- Work required
Take from the material every line containing the string "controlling" and copy it.
□ □ □
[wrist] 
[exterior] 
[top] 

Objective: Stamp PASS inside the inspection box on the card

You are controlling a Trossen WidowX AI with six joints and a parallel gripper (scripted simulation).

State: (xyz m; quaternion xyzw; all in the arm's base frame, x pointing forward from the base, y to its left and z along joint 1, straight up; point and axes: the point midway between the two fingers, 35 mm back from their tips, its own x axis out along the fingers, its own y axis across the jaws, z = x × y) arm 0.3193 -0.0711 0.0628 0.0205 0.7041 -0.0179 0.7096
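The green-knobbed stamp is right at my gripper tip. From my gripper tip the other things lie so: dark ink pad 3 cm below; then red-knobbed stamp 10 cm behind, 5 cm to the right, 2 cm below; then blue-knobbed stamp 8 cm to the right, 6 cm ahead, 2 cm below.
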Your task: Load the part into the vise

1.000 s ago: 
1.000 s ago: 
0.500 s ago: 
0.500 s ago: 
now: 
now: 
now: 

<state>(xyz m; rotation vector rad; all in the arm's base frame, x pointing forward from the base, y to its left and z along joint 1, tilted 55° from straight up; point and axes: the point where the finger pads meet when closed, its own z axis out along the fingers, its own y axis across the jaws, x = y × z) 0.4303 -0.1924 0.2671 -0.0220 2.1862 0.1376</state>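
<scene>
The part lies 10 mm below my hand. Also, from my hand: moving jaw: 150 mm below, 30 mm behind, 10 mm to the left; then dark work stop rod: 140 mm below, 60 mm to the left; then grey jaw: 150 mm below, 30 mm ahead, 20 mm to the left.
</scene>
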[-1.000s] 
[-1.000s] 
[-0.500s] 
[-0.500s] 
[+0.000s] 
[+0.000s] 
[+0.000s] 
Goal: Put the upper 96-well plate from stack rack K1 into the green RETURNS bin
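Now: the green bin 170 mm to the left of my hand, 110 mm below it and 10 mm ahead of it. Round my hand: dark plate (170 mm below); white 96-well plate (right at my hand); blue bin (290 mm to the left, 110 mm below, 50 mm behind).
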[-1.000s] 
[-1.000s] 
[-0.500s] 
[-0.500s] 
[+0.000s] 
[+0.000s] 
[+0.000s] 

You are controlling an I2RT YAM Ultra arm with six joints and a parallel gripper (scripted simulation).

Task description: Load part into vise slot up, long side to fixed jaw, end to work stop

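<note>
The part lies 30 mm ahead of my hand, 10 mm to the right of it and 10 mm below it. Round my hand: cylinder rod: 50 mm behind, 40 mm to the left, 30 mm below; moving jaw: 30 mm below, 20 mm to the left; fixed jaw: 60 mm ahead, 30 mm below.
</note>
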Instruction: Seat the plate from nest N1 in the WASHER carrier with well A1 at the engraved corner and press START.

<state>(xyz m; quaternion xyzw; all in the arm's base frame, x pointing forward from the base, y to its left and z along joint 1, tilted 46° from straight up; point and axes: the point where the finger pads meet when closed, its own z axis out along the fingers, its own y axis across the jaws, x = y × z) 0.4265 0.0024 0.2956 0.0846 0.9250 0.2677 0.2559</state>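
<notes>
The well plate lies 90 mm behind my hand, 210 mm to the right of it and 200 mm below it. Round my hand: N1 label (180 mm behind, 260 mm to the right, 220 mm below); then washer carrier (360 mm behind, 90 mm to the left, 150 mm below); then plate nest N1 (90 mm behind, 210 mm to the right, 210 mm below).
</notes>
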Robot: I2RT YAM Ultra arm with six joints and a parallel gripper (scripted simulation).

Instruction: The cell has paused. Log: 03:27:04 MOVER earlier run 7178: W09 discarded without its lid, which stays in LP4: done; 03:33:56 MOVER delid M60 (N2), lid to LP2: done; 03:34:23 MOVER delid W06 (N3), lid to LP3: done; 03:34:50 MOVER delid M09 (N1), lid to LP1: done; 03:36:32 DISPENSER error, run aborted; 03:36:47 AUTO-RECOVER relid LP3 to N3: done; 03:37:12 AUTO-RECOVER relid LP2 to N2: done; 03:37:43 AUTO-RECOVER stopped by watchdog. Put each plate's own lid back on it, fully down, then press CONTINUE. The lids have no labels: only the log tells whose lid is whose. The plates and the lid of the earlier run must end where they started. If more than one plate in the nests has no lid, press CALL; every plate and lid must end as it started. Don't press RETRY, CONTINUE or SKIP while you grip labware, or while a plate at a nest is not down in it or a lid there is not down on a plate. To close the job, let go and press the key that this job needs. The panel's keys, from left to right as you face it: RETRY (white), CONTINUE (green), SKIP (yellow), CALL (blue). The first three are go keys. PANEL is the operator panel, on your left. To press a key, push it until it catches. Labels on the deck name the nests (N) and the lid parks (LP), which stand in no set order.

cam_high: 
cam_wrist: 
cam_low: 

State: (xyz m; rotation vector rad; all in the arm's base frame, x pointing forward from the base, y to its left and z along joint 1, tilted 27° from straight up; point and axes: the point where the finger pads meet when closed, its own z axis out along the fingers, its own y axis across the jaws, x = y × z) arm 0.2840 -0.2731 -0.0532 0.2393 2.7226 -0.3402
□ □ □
- Output
You are controlling a Trossen WidowX AI with six joints and a parallel gripper (scripted simulation).
You are controlling an I2RT YAM Ultra arm with six joints and a parallel gripper (scripted simulation).

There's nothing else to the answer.